To conclude, the Czech Journal of Contemporary History is a valuable periodical in the field of contemporary history and an important platform to make high-quality Czech scholarship more accessible to an international readership. The CJCH research materials on Czech history clearly contribute to understanding broader regional (and sometimes also global) patterns and phenomena, while the articles on subjects unrelated directly to the history of the Czech Republic demonstrate an original approach, while at times also drawing connections to Czech history and culture, thus highlighting their additional dimensions.

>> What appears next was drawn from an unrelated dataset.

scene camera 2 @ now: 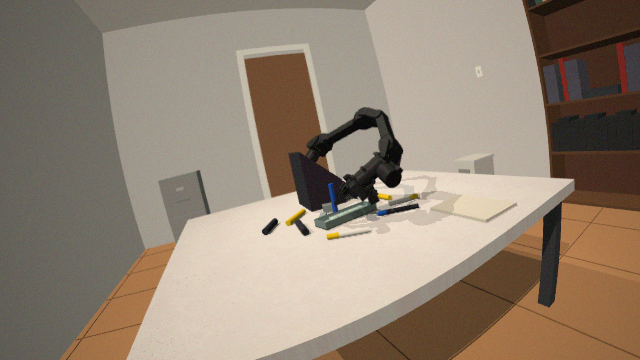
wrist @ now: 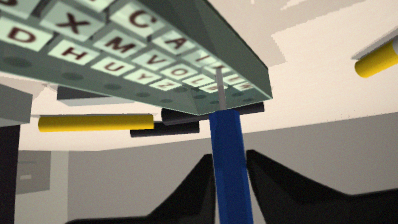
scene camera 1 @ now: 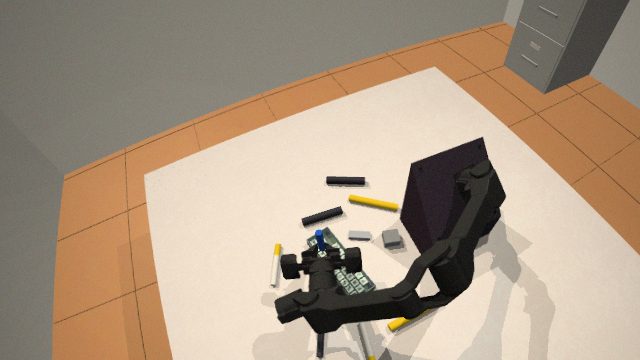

As the CJCH is mostly intended to serve as an online platform, it might be helpful for it to introduce the publishing modes and techniques often used in online academic publishing. For instance, it might provide particular articles (and other types of contributions) in various formats for view and download, place the journal metadata in relevant international databases (e.g. WorldCat, DOAJ, Scopus, etc.), and make articles available in online libraries in order to reach a wider readership, visibility, and recognition.

About the author

Victoria V. Vasilenko, Candidate of Science (History), is Assistant Professor with the Department of World History, Belgorod National Research University.